Al oírle mencionar mi nombre, sentí una infinita vergüenza. Durante los meses que llevaba viviendo en la calle llegué a creer que me había vuelto invisible, que había conseguido mi objetivo de desparecer para el mundo y para todos aquellos que algún día fueron alguien en mi vida. ¿Hola Peter?, sabía mi nombre, me conocía, y me debía conocer bien, pues incluso a mí me costaba reconocerme en el reflejo de los escaparates, con mi barba cana, el pelo revuelto y diez kilos menos. Me conocía: ¿una antigua alumna, la hija de un amigo, de un amigo muerto, una sobrina lejana a la que perdí el rastro, alguien que acabó en mi habitación de algún hotel en uno de mis descensos a los infiernos? Pensé en mis ropas, usadas y arrugadas, y en que quizás hacia dos días que no me duchaba. Vergüenza. La preocupación por lo que otro ser humano pudiese pensar de mí. Había olvidado el sentimiento.

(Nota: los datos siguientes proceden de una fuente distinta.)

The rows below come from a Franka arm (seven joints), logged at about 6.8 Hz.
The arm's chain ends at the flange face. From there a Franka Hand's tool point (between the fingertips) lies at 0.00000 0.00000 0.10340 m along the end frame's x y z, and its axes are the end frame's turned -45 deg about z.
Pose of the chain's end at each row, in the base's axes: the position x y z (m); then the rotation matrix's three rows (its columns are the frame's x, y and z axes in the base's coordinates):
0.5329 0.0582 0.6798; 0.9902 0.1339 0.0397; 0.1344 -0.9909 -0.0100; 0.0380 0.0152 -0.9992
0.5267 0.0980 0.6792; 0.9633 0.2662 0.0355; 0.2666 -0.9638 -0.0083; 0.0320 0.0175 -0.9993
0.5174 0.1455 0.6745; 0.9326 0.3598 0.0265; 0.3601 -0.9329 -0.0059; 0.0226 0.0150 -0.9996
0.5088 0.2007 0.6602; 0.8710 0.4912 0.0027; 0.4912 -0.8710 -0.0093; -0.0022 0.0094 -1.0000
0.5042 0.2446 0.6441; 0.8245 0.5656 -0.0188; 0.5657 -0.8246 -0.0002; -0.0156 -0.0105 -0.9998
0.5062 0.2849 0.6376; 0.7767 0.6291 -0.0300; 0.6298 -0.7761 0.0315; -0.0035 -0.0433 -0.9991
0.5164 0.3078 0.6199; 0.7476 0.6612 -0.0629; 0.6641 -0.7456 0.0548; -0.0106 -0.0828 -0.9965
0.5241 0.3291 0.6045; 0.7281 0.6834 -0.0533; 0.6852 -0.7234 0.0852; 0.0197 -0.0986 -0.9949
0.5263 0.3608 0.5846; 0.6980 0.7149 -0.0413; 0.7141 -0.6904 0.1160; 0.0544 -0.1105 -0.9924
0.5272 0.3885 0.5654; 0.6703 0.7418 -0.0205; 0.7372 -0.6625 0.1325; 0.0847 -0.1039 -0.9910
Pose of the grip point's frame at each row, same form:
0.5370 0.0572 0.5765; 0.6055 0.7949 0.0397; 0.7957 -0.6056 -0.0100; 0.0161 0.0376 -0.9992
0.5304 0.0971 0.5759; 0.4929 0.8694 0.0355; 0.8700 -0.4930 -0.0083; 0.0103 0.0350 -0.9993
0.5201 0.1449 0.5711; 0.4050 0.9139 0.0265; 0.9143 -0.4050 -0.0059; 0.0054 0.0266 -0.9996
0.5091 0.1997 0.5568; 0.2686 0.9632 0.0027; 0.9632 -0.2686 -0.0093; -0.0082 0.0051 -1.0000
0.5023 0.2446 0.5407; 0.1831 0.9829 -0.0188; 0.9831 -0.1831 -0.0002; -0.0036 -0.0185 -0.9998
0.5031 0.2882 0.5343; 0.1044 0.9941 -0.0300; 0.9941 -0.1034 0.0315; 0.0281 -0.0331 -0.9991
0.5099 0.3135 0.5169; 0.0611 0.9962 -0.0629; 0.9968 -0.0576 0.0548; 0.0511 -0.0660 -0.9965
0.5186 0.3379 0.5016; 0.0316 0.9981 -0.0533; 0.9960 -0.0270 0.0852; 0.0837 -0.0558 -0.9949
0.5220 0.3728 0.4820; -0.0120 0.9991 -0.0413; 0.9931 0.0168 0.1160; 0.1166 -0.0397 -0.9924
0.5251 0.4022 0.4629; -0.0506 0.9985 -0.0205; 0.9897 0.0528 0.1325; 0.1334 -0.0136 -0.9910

 Ella debió ver la turbación en mi rostro. Me sonrió y me dijo: ¿no te acuerdas de mí?

No, no me acuerdo, pensé. Y me invadió una sensación de vértigo. De caída hacia el interior más oscuro de mi alma. Ahora sentía miedo. Un temor indefinido, era como el conocimiento difuso de haber hecho algo mal sin saber qué, aún, que me invadía siendo niño cada vez que mi padre llegaba por las tardes a casa con el rostro enojado. Instintivamente llevé mi mano al bolsillo trasero de mi pantalón, donde tenía mi ejemplar de las Meditaciones de Marco Aurelio que robé de la biblioteca de Sants. Era mi única pertenencia, junto al cepillo de dientes y un mechero bic, y había sido mi ancla a la cordura todos estos meses. Pero el tacto del gastado libro no fue bastante para tranquilizarme. Sus ojos seguían fijos en mí y esperaban mi respuesta y por primera vez en mucho tiempo sentí sed, la sed, miré en derredor buscando un camarero, necesitaba beber, un whisky, no, mejor un coñac, sí, el regusto final a chocolate de un buen coñac… Posó su mano sobre la mía, el cálido tacto de un ser humano, así que volví a girar el rostro hacia ella. 

Vámonos, me dijo, tengo que hablarte de unas perlas.